Они двинулись по просторному коридору, вымощенному плиткой, вдоль стен приятного солнечного светло-желтого оттенка, и директор запел, плавно разводя руками, потом зачастил, упоминая о лекарских успехах штатного состава, потом чуть не на александрийский стих перешел, восхваляя несомненные достоинства «Авиценны Санктуса», лучшей в городе клиники. А может, и во всей стране лучшей, непревзойденной (не будем, но чисто из пиетета, брать «кремлевку» и иже с нею, будем скромны; скромны, да).

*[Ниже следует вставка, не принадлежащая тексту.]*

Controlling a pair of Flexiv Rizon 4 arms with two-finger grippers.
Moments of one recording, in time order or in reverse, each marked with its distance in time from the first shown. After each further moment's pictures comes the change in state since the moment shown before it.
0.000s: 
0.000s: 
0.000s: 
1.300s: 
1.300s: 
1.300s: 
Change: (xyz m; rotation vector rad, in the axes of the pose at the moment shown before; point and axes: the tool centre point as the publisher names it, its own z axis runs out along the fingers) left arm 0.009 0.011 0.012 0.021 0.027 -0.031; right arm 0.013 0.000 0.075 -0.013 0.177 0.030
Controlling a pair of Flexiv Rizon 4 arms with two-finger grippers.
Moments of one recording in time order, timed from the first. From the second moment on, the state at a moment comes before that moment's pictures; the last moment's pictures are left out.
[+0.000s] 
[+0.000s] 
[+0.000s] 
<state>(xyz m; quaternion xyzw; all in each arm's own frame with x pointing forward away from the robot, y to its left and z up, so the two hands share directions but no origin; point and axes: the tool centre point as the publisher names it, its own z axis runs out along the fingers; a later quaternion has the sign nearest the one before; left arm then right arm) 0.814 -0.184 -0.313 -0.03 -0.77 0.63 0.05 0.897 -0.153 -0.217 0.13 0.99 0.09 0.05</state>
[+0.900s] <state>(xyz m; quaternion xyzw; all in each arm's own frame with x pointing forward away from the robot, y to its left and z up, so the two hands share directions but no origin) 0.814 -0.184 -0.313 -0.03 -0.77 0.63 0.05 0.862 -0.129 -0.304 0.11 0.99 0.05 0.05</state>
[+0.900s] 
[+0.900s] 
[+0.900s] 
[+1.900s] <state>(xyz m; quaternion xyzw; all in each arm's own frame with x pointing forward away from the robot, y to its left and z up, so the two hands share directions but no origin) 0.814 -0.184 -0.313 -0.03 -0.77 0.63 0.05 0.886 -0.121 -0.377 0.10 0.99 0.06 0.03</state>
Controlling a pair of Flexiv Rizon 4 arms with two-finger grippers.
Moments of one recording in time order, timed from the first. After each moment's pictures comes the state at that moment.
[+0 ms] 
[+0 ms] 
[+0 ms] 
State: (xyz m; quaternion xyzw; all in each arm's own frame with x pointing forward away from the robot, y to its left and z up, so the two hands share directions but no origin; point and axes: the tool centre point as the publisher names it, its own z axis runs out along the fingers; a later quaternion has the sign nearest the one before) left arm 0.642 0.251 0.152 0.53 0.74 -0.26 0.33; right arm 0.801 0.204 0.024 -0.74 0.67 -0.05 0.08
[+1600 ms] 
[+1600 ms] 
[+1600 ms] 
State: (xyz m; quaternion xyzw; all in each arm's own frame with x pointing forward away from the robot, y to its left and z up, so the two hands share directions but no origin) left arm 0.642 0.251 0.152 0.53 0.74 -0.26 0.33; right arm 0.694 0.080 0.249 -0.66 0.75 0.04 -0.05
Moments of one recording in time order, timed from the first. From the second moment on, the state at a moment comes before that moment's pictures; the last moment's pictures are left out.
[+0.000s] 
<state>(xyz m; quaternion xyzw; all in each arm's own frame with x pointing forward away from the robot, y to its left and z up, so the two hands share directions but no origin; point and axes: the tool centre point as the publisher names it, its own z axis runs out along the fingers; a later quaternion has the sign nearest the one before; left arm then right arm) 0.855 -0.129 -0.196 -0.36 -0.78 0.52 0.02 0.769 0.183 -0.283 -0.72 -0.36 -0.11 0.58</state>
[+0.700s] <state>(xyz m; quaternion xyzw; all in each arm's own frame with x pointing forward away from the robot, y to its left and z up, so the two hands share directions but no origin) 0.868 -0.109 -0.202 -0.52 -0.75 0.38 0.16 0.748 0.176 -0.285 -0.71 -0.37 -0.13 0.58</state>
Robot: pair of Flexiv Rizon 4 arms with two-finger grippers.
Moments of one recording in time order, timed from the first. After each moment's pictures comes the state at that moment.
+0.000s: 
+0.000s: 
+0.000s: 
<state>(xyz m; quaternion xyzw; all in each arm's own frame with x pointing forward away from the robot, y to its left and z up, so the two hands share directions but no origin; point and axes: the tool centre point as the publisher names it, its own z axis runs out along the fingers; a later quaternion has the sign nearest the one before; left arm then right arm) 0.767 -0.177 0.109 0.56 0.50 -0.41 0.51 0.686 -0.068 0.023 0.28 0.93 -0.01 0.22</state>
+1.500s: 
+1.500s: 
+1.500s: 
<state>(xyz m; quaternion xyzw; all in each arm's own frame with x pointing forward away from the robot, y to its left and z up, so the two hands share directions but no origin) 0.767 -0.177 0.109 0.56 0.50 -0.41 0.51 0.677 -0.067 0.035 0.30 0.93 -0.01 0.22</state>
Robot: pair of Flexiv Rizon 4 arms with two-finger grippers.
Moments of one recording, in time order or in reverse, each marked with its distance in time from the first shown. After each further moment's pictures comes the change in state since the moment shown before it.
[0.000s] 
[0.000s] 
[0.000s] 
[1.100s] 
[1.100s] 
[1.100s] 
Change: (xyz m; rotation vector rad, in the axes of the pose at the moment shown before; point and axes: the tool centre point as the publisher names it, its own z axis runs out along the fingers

Оксане Иосифовне сей субъект, скользкий, и сладкий, и тошнотворный, как леденец-обсосок, прискучил уже через пять минут, и она холодно прервала его выступление:
— Позвольте уж нам самим составить мнение, господин Дроздун Валерий Эмильевич. Очи бачить должны, что покупают, таков мой принцип. И не тужьтесь, не дуйте мне в уши, это вам ничем не поможет.
Тирада супруги прозвучала столь грубо, что Вадим Михайлович поспешил загладить неловкость перед Дроздуном, который замер в полуприседе с разведенными руками, пошел пятнами и в недоумении раскрыл рот.
— Валерий Эмильевич, — обратился к директору Вадим, — а нельзя ли мне, практику, побеседовать с главврачом? Мне необходимо выяснить ряд обстоятельств, ознакомиться, например, с терапевтическими концепциями, которых придерживаются в вашей клинике, и еще кое с чем. Так могу я рассчитывать на встречу?
— Мня, мня-а… Кхе, — сказал Дроздун в попытке закрыть рот. Потом сглотнул, неловко приосанился, сунул руки в карманы халата и ответил, вздохнув и похоронно подняв брови: — К сожалению, нет. К сожалению, это невозможно.